WHAT THIS TASK INVOLVES | Copy out each line of the data that includes the string "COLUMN".

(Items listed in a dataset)
........

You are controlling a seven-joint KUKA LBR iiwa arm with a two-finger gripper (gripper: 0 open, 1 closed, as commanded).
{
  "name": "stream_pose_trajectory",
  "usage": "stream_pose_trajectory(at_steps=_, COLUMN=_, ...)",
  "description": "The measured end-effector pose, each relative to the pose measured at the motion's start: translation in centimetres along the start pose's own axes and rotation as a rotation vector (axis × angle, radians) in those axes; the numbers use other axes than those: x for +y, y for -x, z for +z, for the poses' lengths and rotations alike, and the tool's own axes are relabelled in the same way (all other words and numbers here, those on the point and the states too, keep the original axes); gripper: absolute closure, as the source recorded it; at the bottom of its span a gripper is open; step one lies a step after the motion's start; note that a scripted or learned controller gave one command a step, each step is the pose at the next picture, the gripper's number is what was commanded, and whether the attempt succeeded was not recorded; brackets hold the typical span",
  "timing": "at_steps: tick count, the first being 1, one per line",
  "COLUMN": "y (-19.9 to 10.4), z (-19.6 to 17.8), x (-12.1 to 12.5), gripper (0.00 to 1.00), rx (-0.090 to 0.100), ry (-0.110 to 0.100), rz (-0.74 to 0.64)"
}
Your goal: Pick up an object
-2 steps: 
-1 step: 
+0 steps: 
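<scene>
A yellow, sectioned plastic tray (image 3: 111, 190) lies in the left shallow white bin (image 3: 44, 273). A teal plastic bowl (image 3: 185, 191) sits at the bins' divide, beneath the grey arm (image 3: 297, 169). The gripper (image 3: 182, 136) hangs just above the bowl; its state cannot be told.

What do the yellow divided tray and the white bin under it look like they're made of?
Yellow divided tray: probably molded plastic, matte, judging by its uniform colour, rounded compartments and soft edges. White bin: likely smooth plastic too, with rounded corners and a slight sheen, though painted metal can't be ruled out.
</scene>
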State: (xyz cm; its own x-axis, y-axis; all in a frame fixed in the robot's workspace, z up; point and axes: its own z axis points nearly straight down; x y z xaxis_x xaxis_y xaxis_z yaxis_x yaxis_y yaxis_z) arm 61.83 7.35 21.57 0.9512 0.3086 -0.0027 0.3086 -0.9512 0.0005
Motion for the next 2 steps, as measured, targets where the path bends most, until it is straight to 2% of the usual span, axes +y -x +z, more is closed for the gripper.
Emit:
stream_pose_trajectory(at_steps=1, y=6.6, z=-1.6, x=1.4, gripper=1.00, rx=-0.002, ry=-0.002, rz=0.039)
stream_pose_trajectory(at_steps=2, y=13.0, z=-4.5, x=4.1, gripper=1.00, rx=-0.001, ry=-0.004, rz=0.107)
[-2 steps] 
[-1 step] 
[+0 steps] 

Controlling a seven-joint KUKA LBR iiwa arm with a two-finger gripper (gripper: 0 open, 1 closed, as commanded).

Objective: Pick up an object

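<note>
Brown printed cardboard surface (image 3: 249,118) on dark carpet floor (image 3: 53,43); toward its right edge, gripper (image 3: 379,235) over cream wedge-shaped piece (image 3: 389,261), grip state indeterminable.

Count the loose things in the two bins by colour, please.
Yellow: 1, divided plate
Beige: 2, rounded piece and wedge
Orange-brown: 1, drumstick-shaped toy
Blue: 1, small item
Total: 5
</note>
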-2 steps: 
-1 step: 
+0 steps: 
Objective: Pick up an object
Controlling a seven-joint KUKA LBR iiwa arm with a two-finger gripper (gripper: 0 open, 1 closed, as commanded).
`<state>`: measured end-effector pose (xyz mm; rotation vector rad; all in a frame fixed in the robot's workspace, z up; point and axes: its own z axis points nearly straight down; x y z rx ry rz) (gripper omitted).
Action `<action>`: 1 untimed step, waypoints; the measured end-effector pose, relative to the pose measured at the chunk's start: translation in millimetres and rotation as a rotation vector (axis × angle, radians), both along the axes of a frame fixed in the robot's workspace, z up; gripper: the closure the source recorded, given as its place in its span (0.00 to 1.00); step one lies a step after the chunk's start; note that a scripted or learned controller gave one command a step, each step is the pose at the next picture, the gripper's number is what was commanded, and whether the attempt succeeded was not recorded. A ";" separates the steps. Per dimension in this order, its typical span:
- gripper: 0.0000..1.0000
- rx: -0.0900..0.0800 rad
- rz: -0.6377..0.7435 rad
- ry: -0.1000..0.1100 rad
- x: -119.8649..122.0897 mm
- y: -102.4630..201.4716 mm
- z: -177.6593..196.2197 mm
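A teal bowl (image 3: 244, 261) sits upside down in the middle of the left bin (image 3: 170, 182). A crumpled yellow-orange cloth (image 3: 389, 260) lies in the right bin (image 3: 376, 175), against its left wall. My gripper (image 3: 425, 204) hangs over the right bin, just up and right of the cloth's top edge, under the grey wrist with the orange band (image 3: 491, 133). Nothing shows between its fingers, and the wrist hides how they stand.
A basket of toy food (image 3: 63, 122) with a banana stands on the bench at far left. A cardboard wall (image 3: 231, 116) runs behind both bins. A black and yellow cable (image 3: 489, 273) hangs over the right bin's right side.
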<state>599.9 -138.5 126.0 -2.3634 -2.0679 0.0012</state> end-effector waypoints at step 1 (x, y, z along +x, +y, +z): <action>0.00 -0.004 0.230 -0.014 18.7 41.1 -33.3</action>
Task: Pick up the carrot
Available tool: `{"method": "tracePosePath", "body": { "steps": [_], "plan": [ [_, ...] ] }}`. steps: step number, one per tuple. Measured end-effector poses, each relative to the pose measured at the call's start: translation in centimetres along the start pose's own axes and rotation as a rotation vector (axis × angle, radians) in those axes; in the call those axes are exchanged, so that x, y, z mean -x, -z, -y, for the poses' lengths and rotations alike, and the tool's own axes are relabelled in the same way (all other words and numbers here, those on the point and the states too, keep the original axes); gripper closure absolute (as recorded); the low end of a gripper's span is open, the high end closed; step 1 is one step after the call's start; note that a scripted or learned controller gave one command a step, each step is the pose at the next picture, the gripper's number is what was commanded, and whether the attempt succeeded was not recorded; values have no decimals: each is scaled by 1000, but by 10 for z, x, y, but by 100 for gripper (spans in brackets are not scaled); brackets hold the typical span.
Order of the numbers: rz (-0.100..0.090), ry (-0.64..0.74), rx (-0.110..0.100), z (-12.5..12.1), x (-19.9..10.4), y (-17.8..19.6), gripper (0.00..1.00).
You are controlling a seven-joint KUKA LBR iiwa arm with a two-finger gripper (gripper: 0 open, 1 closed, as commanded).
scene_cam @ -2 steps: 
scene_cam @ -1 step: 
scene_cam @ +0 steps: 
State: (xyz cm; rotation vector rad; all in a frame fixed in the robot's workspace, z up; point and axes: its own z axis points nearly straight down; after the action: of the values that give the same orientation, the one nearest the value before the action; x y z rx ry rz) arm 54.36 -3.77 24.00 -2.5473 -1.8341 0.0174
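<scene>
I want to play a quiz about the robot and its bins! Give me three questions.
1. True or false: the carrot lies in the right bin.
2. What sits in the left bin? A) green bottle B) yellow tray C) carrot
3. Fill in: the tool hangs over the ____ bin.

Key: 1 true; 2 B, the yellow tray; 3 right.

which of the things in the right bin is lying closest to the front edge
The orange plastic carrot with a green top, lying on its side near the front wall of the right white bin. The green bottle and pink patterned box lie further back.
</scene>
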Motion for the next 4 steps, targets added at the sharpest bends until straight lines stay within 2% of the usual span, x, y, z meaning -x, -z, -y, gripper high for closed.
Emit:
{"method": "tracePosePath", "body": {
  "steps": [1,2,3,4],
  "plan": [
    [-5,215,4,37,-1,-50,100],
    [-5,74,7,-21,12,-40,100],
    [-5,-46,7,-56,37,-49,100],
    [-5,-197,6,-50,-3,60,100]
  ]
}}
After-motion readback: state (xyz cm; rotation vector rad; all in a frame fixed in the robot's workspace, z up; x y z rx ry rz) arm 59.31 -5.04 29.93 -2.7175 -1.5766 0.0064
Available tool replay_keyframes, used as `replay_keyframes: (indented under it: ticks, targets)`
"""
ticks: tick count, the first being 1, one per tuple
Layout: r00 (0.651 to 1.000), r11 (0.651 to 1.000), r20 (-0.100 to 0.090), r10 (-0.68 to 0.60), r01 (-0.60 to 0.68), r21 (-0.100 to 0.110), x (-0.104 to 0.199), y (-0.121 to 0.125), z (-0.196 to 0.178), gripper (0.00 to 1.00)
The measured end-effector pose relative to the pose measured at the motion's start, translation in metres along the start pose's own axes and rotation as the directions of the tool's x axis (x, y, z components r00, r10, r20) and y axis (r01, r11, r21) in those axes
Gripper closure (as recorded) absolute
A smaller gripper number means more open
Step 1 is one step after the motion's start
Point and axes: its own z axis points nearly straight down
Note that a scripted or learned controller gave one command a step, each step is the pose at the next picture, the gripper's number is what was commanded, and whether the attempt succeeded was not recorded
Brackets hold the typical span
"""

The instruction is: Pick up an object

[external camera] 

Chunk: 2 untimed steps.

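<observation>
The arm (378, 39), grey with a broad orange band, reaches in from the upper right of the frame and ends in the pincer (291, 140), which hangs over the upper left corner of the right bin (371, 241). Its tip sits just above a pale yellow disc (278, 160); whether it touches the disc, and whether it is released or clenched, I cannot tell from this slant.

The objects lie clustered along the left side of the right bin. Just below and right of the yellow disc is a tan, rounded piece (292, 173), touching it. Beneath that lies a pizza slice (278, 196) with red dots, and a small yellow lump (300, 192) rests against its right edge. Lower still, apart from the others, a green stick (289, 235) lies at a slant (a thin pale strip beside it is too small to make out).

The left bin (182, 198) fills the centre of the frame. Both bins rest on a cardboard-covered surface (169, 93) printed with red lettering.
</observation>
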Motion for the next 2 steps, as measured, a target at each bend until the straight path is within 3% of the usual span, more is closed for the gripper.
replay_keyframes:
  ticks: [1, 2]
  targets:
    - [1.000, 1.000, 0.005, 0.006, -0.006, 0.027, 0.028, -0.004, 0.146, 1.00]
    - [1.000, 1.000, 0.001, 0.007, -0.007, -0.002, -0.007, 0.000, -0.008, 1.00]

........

REPLY |
  "usage": "stream_pose_trajectory(at_steps=_, COLUMN=_, ...)",
  "COLUMN": "y (-19.9 to 10.4), z (-19.6 to 17.8), x (-12.1 to 12.5), gripper (0.00 to 1.00), rx (-0.090 to 0.100), ry (-0.110 to 0.100), rz (-0.74 to 0.64)"

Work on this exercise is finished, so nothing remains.